RE: Re: [CSS21][css3-namespace][css3-page][css3-selectors][css3-content] Unicode Normalization from Richard Ishida on 2009-02-02 (www-style@w3.org from February 2009)

From: Richard Ishida <ishida@w3.org>
Date: Mon, 2 Feb 2009 20:21:49 -0000
To: "'Phillips, Addison'" <addison@amazon.com>, "'L. David Baron'" <dbaron@dbaron.org>
Cc: "'Boris Zbarsky'" <bzbarsky@MIT.EDU>, <public-i18n-core@w3.org>, <www-style@w3.org>
Message-ID: <000901c98573$e1e982c0$a5bc8840$@org>

I think we may be  talking at cross-purposes here.  The 'early normalization' in the Charmod Norm document can refer to a situation where all content on the Web is always exposed in NFC (ie. any creator of text on the Web, no matter what keyboards, editors, form fields, string-concatenation processes, etc.etc. had been used, eventually churns out the finalised content as NFC) so that there was normally no need to normalize for normalization-sensitive operations.  However, text is lying around the Web and being input in uncontrolled ways these days, NFC, NFD, non-normalized, and so the ideal of living in a pure, normalized world is rather unrealistic.

However, that isn't to say that we can have islands within the ocean of content where early normalization takes place, so that within the sphere of that island normalization is normally not necessary.

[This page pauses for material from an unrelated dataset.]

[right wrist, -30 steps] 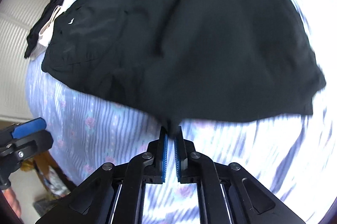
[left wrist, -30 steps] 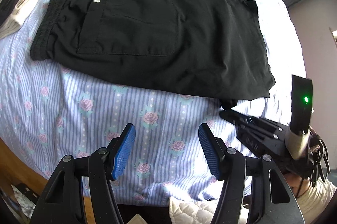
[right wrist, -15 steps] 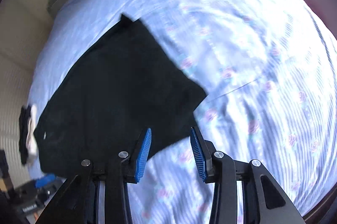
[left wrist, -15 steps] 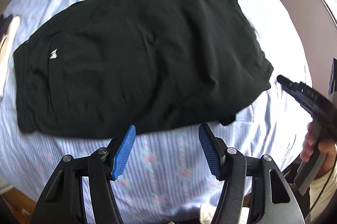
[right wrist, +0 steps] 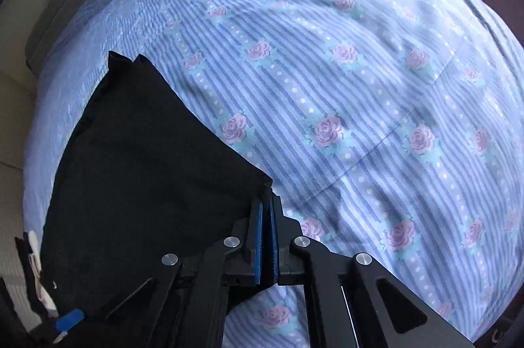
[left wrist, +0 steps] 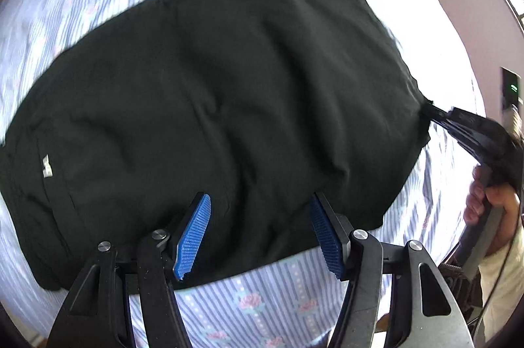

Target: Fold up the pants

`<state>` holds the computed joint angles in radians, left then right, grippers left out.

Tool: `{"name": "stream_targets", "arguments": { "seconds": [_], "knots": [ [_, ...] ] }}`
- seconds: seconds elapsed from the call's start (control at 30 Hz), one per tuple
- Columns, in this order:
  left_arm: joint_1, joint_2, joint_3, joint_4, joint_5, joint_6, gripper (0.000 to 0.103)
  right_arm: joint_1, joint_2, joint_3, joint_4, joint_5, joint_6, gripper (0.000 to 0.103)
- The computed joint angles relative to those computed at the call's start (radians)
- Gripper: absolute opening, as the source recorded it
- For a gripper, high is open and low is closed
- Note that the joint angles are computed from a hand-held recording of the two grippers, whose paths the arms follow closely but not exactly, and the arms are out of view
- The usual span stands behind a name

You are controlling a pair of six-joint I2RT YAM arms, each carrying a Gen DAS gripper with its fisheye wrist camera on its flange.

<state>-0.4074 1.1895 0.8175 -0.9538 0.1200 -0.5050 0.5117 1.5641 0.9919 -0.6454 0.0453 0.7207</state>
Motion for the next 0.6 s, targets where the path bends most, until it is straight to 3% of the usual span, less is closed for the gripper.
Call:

Although we can't assume that text is normalized in the wild, because we can't control how people create that text,  when I talked about normalizing class names and selectors I really wasn't thinking of doing that each time a class name is matched to a selector.  Rather I was assuming that while you read in the data to the user agent you normalize at the same time as you convert to the internal encoding (which in itself is a kind of normalization).  If you know you have normalized the style sheet and the markup, you don't need to normalize at every point where you do a comparison.  You only have to catch those operations that might denormalise the data.

RI

============
Richard Ishida
Internationalization Lead
W3C (World Wide Web Consortium)

http://www.w3.org/International/
http://rishida.net/



> -----Original Message-----
> From: public-i18n-core-request@w3.org [mailto:public-i18n-core-
> request@w3.org] On Behalf Of Phillips, Addison
> Sent: 02 February 2009 19:02
> To: L. David Baron
> Cc: Boris Zbarsky; public-i18n-core@w3.org; www-style@w3.org
> Subject: RE: Re: [CSS21][css3-namespace][css3-page][css3-selectors][css3-
> content] Unicode Normalization
> 
> > Why have you come to the conclusion that it's impossible to
> > reconcile with the current state of software?
> >
> > In this thread, you have some browser makers telling you they'd
> > vastly prefer that approach to having to consult experts on Unicode
> > normalization for every API, every property getter, etc., to
> > determine what the correct behavior is.
> >
> > I think switching to early Uniform normalization is something that
> > could be done in a single browser release for each browser maker.
> 
> Because browsers are NOT the primary creator of the content. Early uniform
> normalization refers to every process that creates an XML/HTML/CSS/etc etc.
> document. The browser reads those documents and must still deal with
> normalization issues.
> 
> >
> > Having to go through every Web-exposed API and decide on the
> > correct
> > behavior with regards to normalization is an approach that will
> > likely take decades, rely on being serialized behind the judgment
> > of
> > a very small number of people, produce a long series of decisions
> > whose internal inconsistencies will break substantive use cases,
> > and
> > still interfere significantly with the worldwide usability of any
> > software built using generic mechanisms (since you're not going to
> > teach every Web developer testing string equality in Javascript
> > which cases should use normalized-equality and which cases use
> > strict-equality).
> >
> 
> Normalization sensitive operations will still exist that require specifications to
> deal with them--or not.
> 
> Addison

Received on Monday, 2 February 2009 20:21:50 UTC